Ho
girato lo sguardo su Nicolò seduto a fianco e ho visto i suoi occhi da piccolo uomo
perdersi nel vuoto, seguendo paesaggi e futuro che io non vedevo. Ho pensato a
cosa starà fantasticando, dove sarà la sua mente. Sicuramente in mondi di felicità,
giochi e lieve malinconia e tanti futuri possibili.
Quando
avevo quattordici anni avevo anch’io lo sguardo perso e pensavo a cosa sarei
diventato, che strade avrei percorso, che vita avrei potuto avere. Quale universo avrei
vissuto?
Nel
1970 non riuscivo ad immaginare come sarei stato a sessant’anni nel duemilasedici.

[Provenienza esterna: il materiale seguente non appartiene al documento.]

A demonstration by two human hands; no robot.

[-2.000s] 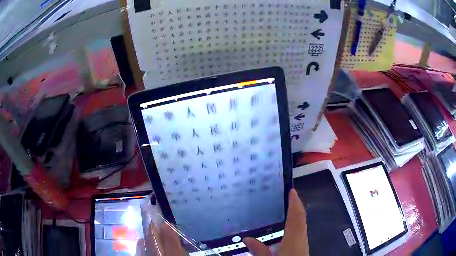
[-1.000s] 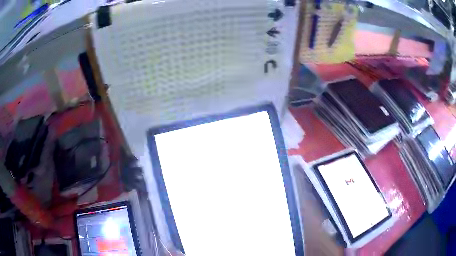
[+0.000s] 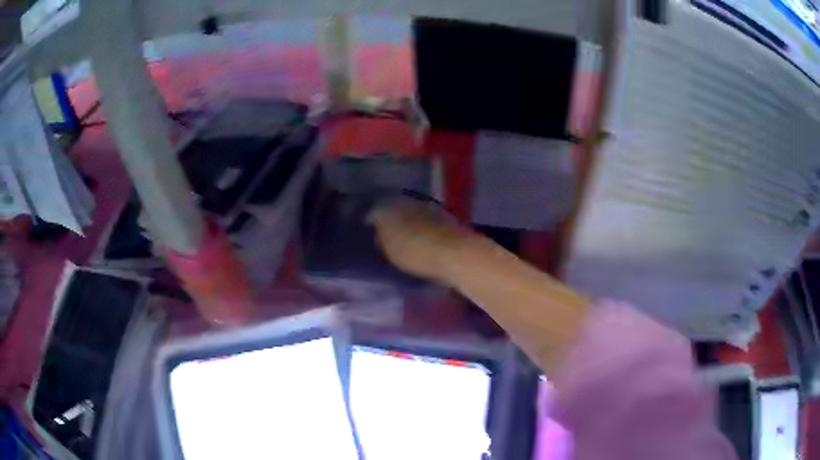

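Observation:
My right hand [image 3: 414, 241], in a pink sleeve, reaches across to the back left, over a dark tablet [image 3: 346, 225] lying at the back of the bench. The hand is blurred, so I cannot tell if its fingers hold anything. Two tablets with glowing white screens, the left one [image 3: 261, 404] and the right one [image 3: 418, 404], lie side by side nearest me, cut off by the bottom edge. My left hand is not in view.
The camera test chart [image 3: 701, 171] stands at the right. A grey post [image 3: 144, 135] with red wrapping rises at the left. Dark tablets [image 3: 85, 350] lie at the left and a dark panel [image 3: 494, 76] stands at the back. A lit tablet [image 3: 779, 422] shows at the far right.
The view has swung left. The white-screened tablet that was before the chart now lies at the bottom beside another lit one. My right arm now stretches to the back left; earlier both hands held the tablet.

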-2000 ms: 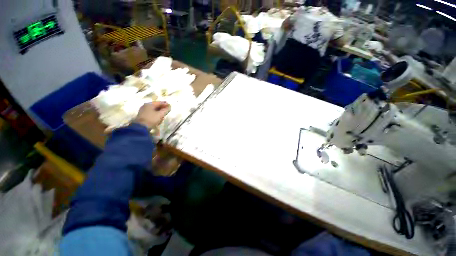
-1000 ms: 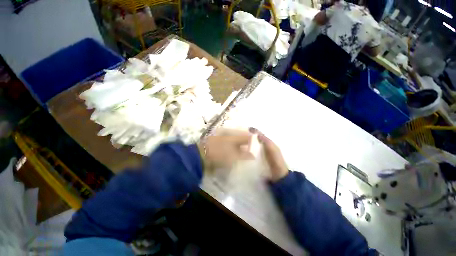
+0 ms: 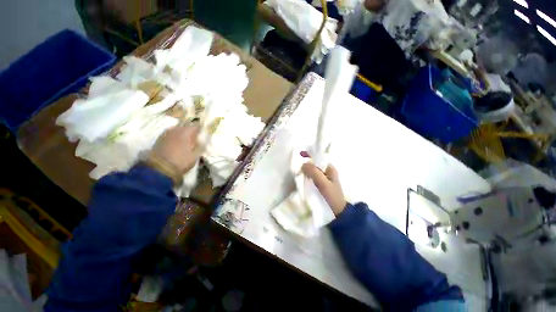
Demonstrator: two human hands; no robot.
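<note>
A heap of small cream-white cut pieces lies on the brown board at left. My left hand is at the heap's near right side, its fingertips among the pieces; whether it grips one is hard to tell. My right hand holds a white fabric piece above the white machine table. The piece is long and narrow at its upper end and hangs wider below the fingers.
The white sewing machine stands at the right, its needle plate set in the table. A blue bin is at far left, another blue bin behind the table. A yellow frame is at lower left. White fabric lies beyond.
My left hand has moved from beside my right hand over the table back to the heap. The right hand now holds the white piece upright. The view has turned slightly.
</note>
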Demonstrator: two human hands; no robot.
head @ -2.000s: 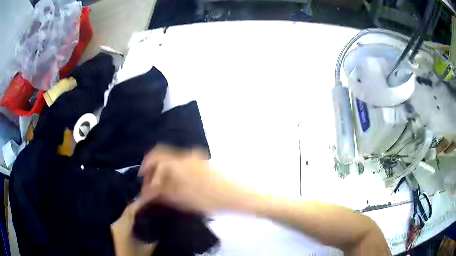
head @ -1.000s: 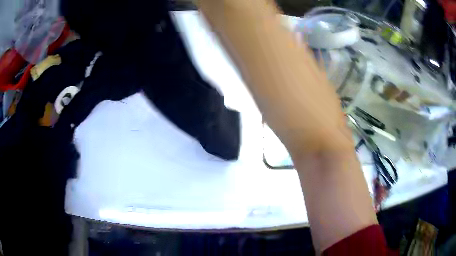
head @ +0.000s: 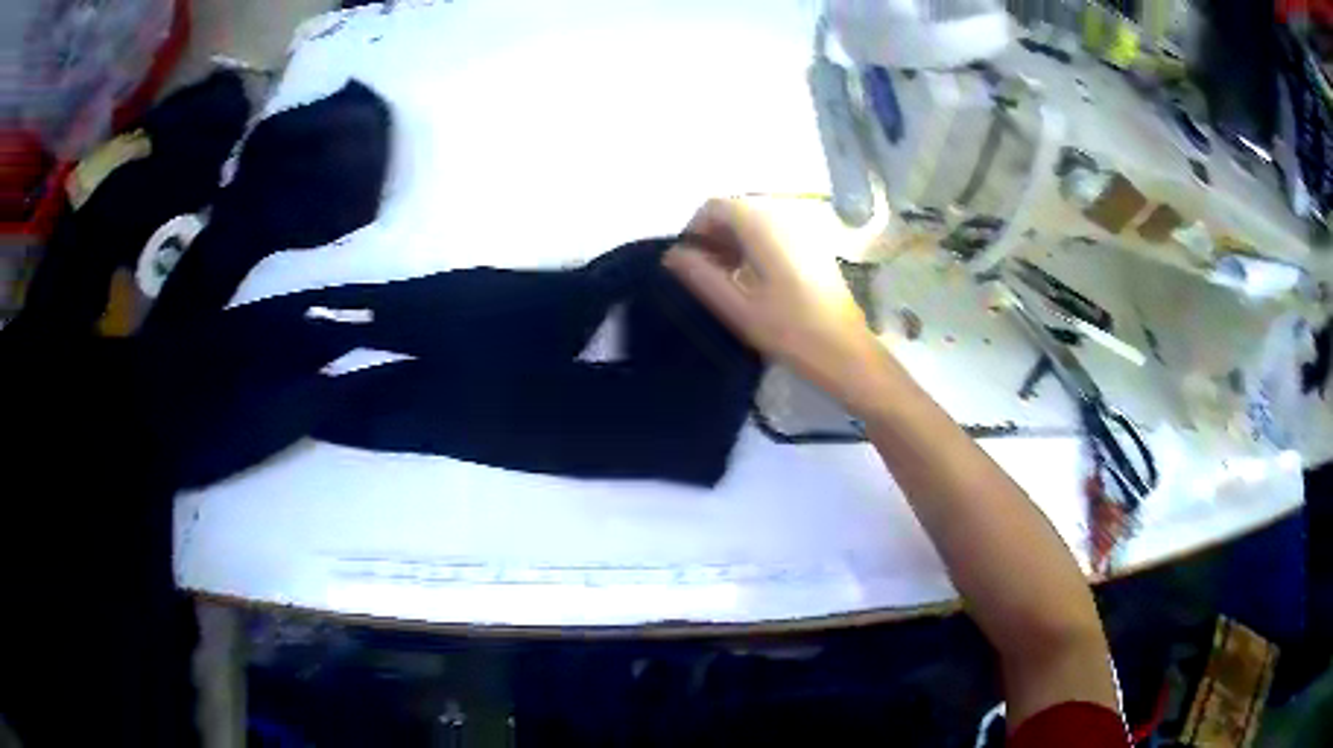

Pensavo a cosa avrei potuto scegliere , se fossi stato ricco o povero, sposato
o no, (a figli non riuscivo proprio ad immaginare) ancora in buona salute e
magari se fossi stato ancora vivo.
Oggi
posso dire che l’universo in cui vivere era solo questo, le scelte le ho fatte
ma tante sono state obbligate dalla catena umana che vive intorno a me, che ti
vuole bene, che non ti sopporta, alla quale tu non interessi, quella che ti
ama, quella che ti stima, quella che è felice per i tuoi traguardi e quella a
cui non frega niente di te e di nessuno.
Fra
tutto questo ci sono i punti fermi, la famiglia, i nipoti, le persone che ho amato
e non ci sono più, le persone che ho amato e che un universo parallelo ha risucchiato
via, le persone che amo e che mi sono attorno. Poi gli amici, pochi, che so essere
presenti sempre, anche quando non ci si vede per un po’ di tempo, ma hanno un
segno sulla mia anima che vibra ogni volta che un pensiero li sfiora e che ad
ogni incontro, nel tempo e nello spazio, portano leggerezza e calore.